_Goal of the exercise_
Exactly as they appear, restate the lines of the material, from the first through the one containing "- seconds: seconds".

_Dataset excerpt_
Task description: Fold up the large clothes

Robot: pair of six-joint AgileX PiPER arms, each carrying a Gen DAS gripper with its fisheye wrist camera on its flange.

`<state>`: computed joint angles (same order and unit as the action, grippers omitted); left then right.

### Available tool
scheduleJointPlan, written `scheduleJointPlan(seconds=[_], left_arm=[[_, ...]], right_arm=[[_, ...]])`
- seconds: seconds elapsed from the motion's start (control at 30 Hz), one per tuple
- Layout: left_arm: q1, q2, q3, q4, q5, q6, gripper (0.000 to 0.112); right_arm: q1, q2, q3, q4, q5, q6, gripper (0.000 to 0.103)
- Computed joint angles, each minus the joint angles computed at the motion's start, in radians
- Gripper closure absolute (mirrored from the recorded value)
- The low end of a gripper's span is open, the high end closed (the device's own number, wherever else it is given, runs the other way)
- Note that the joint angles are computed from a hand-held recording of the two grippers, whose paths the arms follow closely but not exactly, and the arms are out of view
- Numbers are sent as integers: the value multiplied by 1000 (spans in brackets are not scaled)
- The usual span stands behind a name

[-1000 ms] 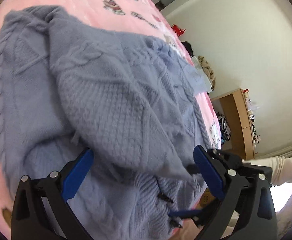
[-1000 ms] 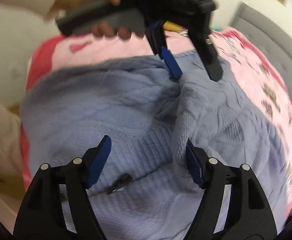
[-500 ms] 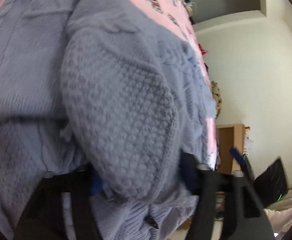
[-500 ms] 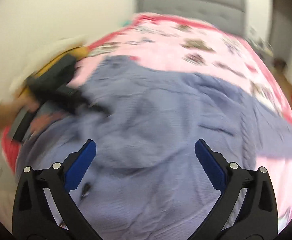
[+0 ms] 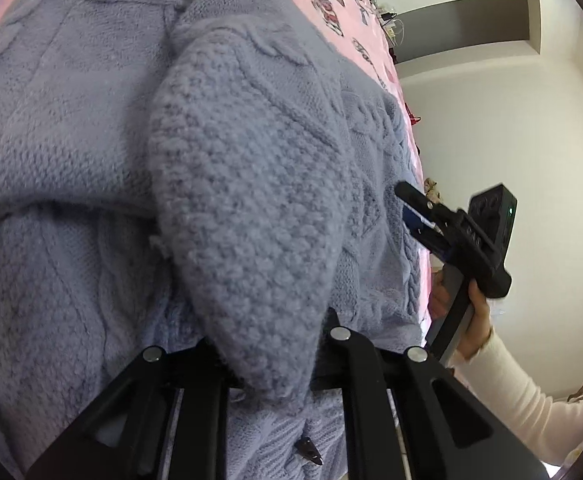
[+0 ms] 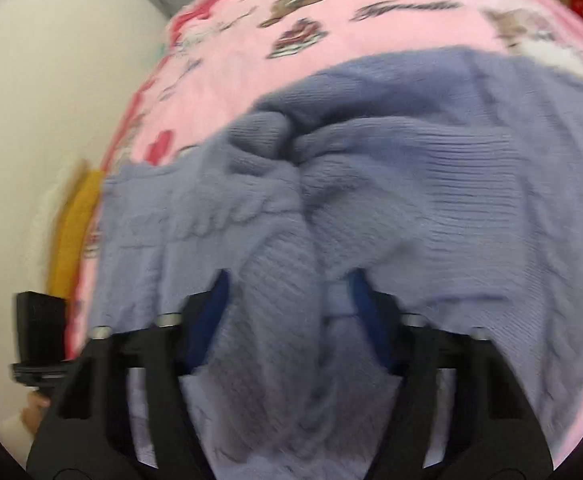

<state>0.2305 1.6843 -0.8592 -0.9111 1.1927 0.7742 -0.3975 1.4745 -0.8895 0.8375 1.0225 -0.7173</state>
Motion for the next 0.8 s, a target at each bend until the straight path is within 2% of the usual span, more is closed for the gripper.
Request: scheduleJointPlan(seconds=[0.07, 0.23, 0.33, 0.43, 0.57, 0.63, 0.67, 0.73, 0.77, 0.8], left_arm=[[-17, -1, 2, -24, -19, -3, 100], [-23, -73, 45, -68, -64, 31, 100], [0, -164, 75, -159, -76, 102, 100], [-35, -172, 70, -207, -138, 132, 100], [-91, -93, 86, -183, -212, 132, 100], [-90, -71, 122, -174, -214, 142, 100], [-69, -62, 132, -167, -203, 154, 99], [-19, -69, 173, -182, -166, 192, 97], [0, -76, 180, -183, -146, 194, 89], [15, -89, 178, -173, -122, 173, 79]], right_arm=[[25, 10, -31, -26, 21, -18, 97], [73, -2, -141, -98, 65, 13, 97], [47, -27, -227, -68, 119, -41, 97], [60, -42, -280, -138, 84, -29, 97], [52, 36, -231, -197, -1, 4, 97], [76, 69, -181, -260, -42, 20, 96], [86, 77, -145, -280, -60, 16, 92], [57, 21, -70, -213, -95, -24, 82], [36, -10, -53, -187, -84, -24, 49], [23, -50, -34, -181, -82, 1, 24]])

_Written reply_
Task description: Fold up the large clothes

Robot: pair of six-joint AgileX PiPER arms, each carrying a Gen DAS gripper with its fisheye wrist camera on its flange.

`<state>`: computed joint angles (same order and unit as the action, grippers omitted); left then right.

### Available tool
scheduleJointPlan, written `scheduleJointPlan(seconds=[_], left_arm=[[_, ...]], right_arm=[[_, ...]])`
- seconds: seconds elapsed from the motion's start (control at 30 Hz), one per tuple

That wraps up the answer.